Gândara is a neighbourhood of the Portuguese city of Póvoa de Varzim.

History
Gândara was between the 16th century and the 18th century, the main reason for disputes between Póvoa de Varzim town hall and Barcelos of the House of Braganza, as it already had a considerable population. Póvoa de Varzim claimed that its municipality corresponded to the medieval Villa Euracini or the old parish of Argivai. On the other hand, Barcelos justified that it had most status in the region; and under the domain of the House of Bragança it kept the Gândara in its domains, leaving the town of Póvoa de Varzim divided in half, controlling only the royal land given by King Denis (the southwest of the current parish of Póvoa de Varzim in its domains).

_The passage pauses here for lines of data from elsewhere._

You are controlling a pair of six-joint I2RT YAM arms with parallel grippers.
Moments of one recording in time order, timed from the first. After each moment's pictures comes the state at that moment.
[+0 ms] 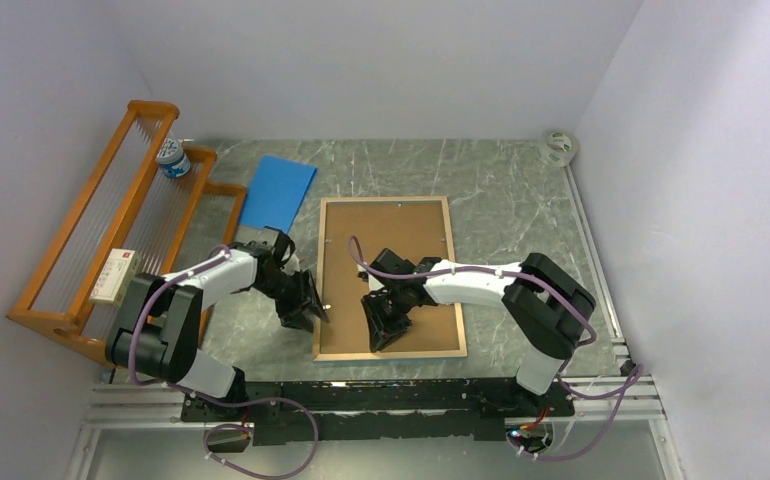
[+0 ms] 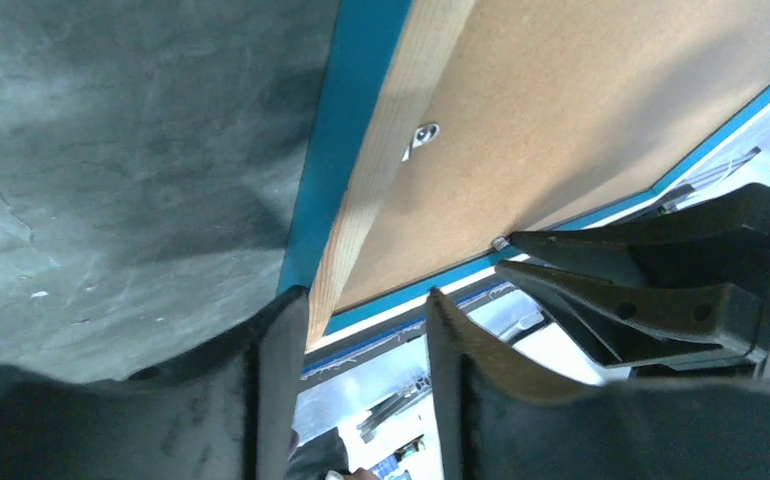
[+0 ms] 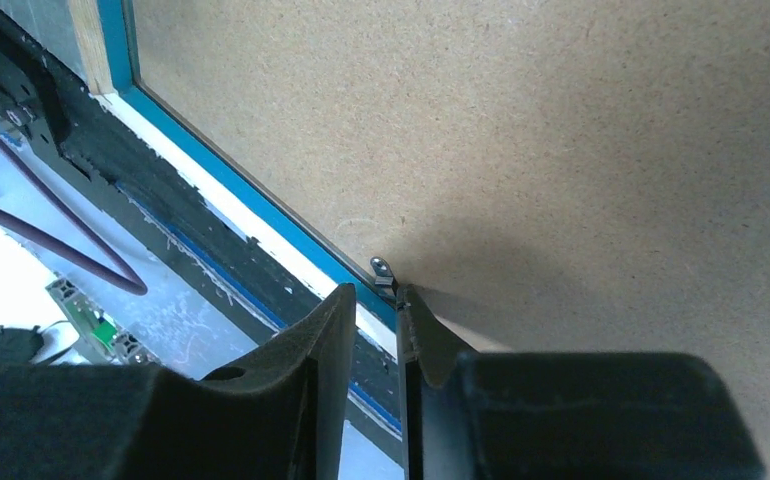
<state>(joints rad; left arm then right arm) -0.30 1.47 0.73 -0.67 0.54 -0.64 0.95 1.72 0.95 -0.43 -0.45 0.56</state>
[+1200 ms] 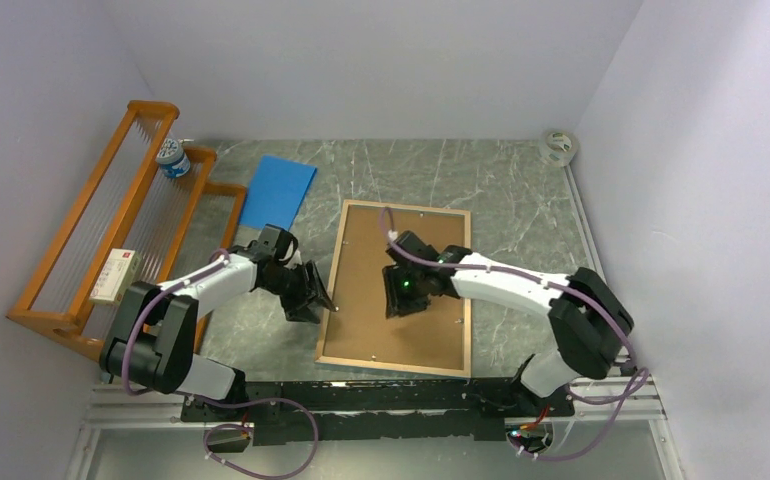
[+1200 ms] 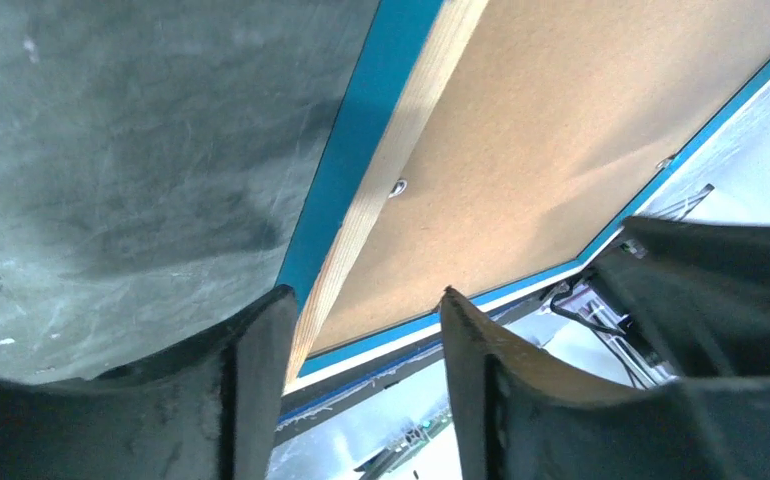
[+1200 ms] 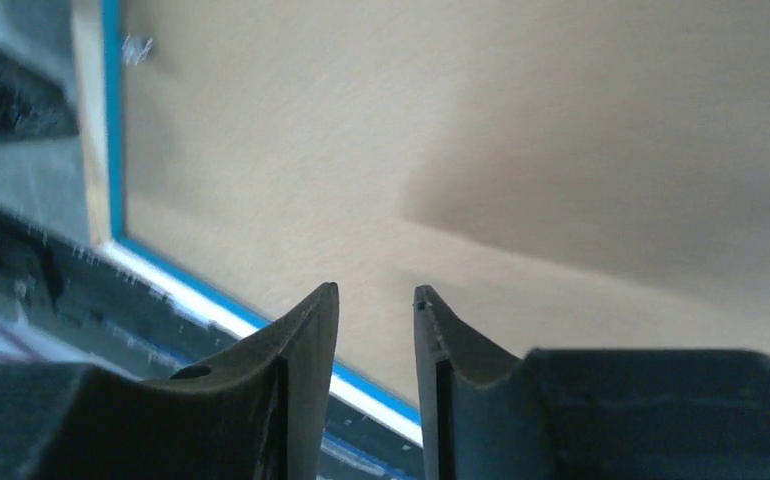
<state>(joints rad) -0.34 1.43 0.69 -0.53 0.51 -0.74 0.89 1.55 0.95 -0.52 -0.15 0.65</state>
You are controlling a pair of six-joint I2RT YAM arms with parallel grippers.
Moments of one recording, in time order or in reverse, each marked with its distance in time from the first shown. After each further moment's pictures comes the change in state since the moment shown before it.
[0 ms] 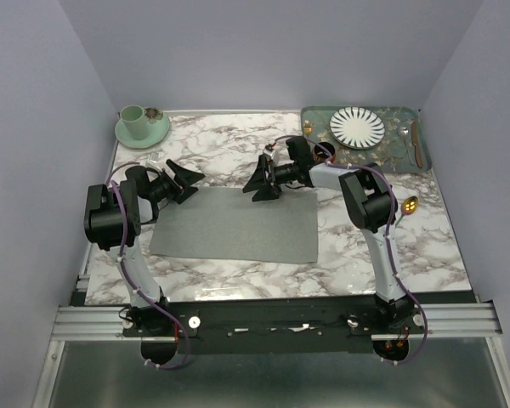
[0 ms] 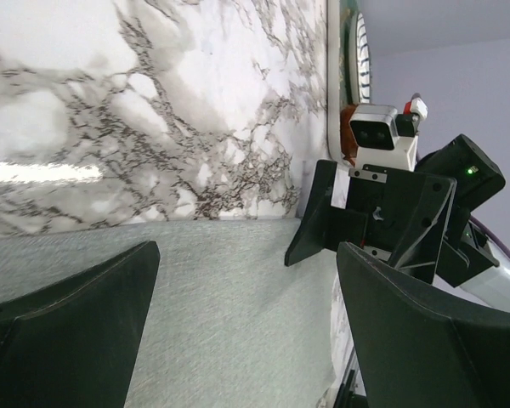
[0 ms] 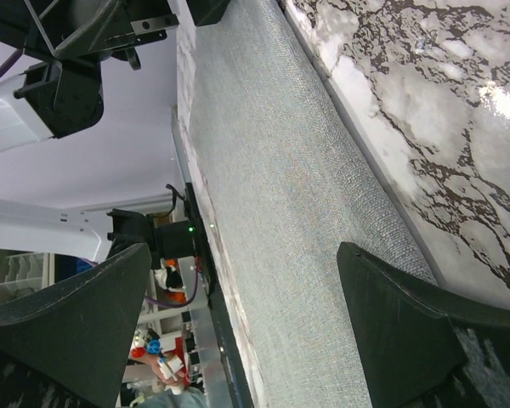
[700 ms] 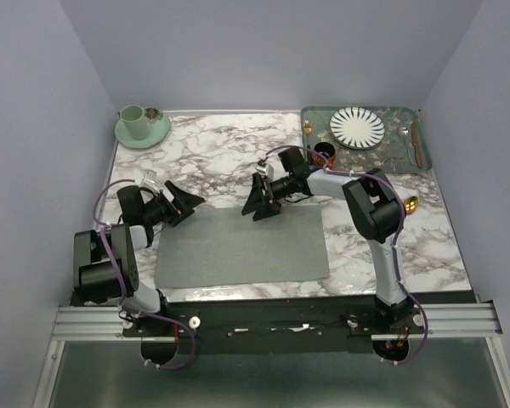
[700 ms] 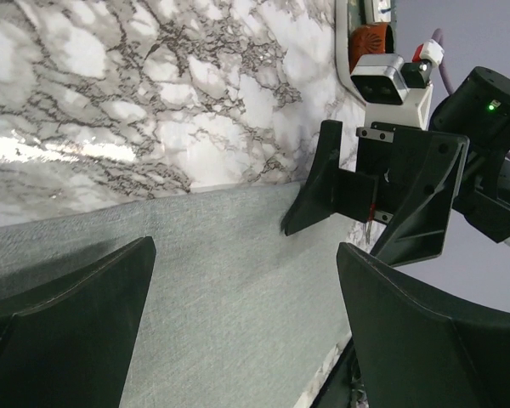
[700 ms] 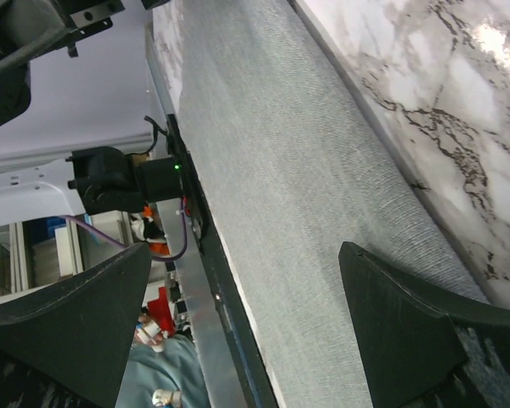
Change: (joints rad) left arm 0.023 -0.465 -0.319 -0.269 0.008 0.179; right arm 0.083 -0.155 -0.148 -0.195 0.003 -0.186
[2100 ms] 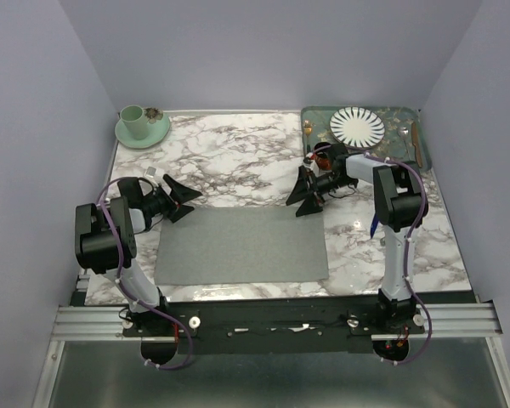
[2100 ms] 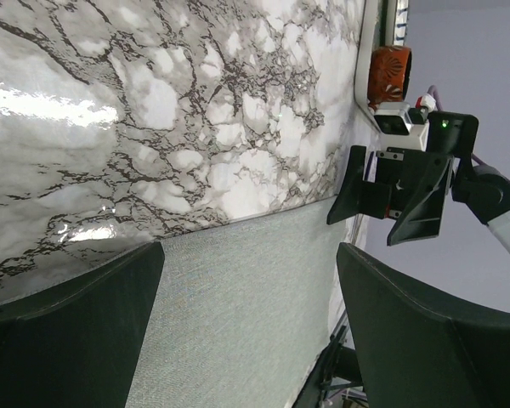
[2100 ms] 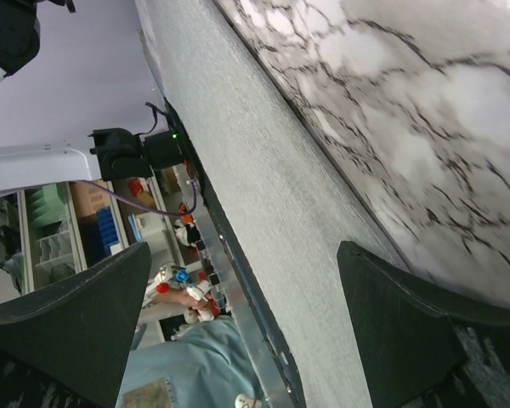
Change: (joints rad) left arm 0.030 0.243 0.177 -0.071 0.027 -0.020; right arm -0.307 0.017 0.045 -0.567 -0.069 -0.408
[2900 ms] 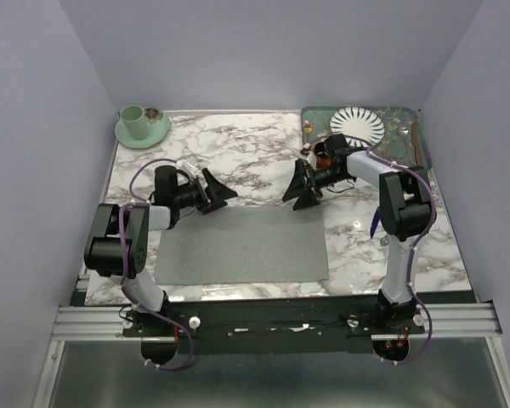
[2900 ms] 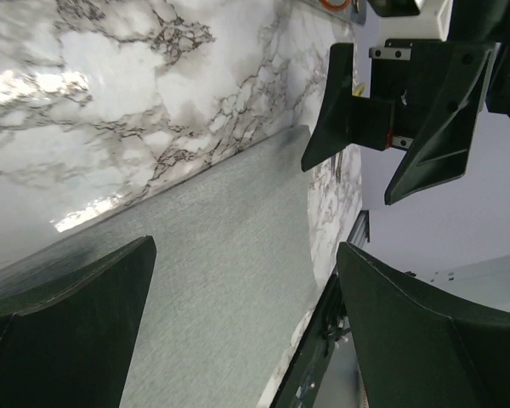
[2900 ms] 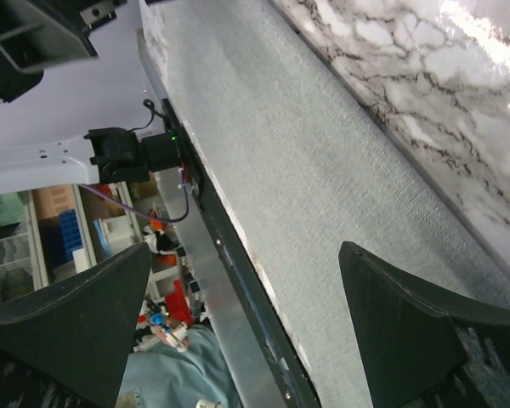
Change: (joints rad) left arm -0.325 -0.066 0.039 0.070 -0.027 -0.058; right arm 0.028 -0.131 -0.012 0.011 0.035 0.036
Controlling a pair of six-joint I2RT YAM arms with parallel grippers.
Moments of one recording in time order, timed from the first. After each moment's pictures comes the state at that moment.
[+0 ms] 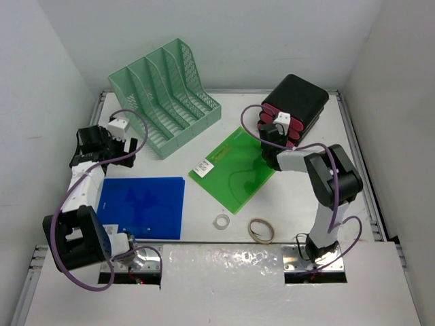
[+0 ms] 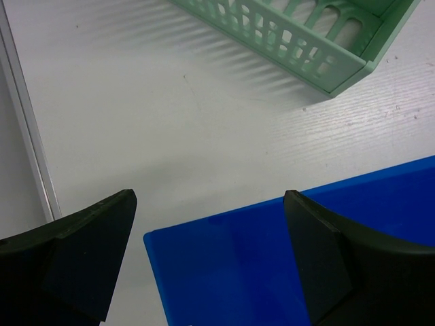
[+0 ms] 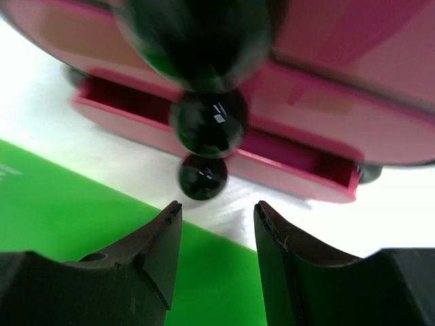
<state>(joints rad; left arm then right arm) 0.29 1.25 0.84 -0.36 0.31 0.46 0.38 1.85 0.89 0.35 0.64 0.36</state>
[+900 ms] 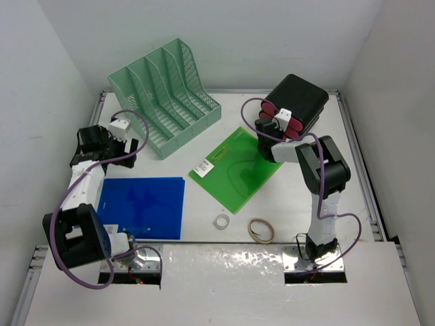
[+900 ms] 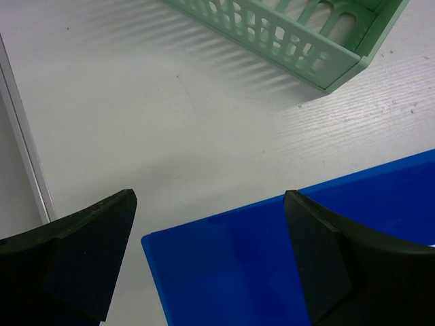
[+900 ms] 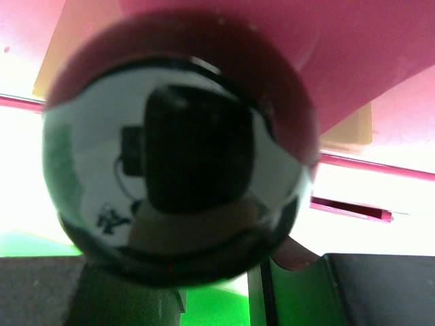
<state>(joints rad) 0.29 1.26 0.84 -0.36 0.33 0.48 0.35 2.02 1.05 0.33 0.74 0.50</state>
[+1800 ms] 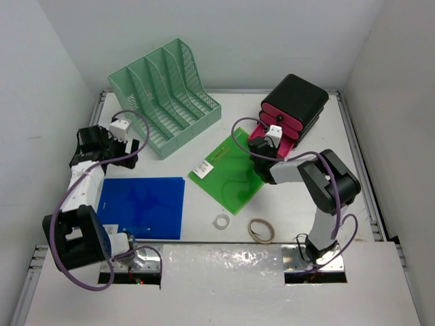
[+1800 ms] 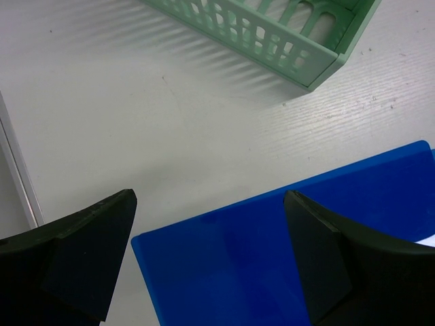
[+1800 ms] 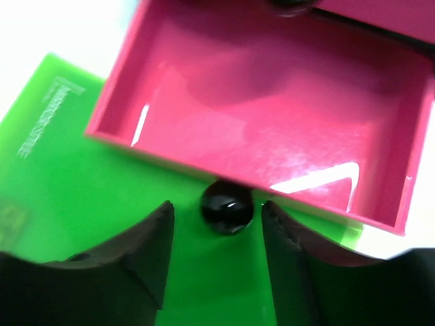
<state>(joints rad) 0.29 1.25 0.85 -0.39 0.37 0.48 0.51 1.84 0.77 0.41 0.68 0.52</state>
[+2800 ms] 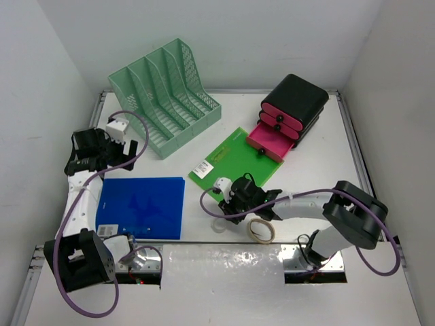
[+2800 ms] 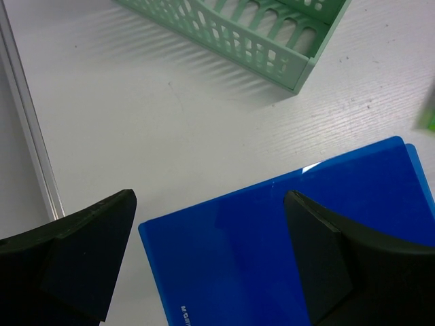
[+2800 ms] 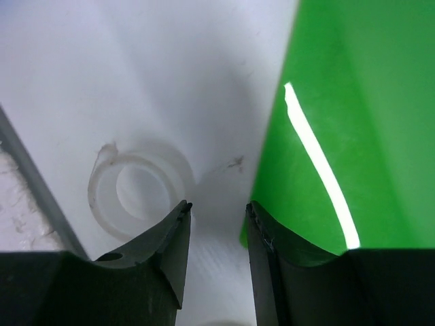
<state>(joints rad) 0.29 1.10 0.84 -0.47 0.37 0.47 0.95 1.50 0.54 0.11 -0.15 0.00</state>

In 1707, following a royal determination, Corregedor Gaspar Cardoso demarcates the municipality of Póvoa de Varzim, including most of Gândara, considering groundless the demarcations of the House of Bragança. In the 19th century, the territory of Póvoa de Varzim was considerably enlarged, ending the rivalries with neighbouring Barcelos.

In 1833, the Bairro de Argivai (Quarter of Argivai) of the town, a civil entity distinct from the ecclesiastical parish, extended in 1833 to Bom Sucesso Chapel.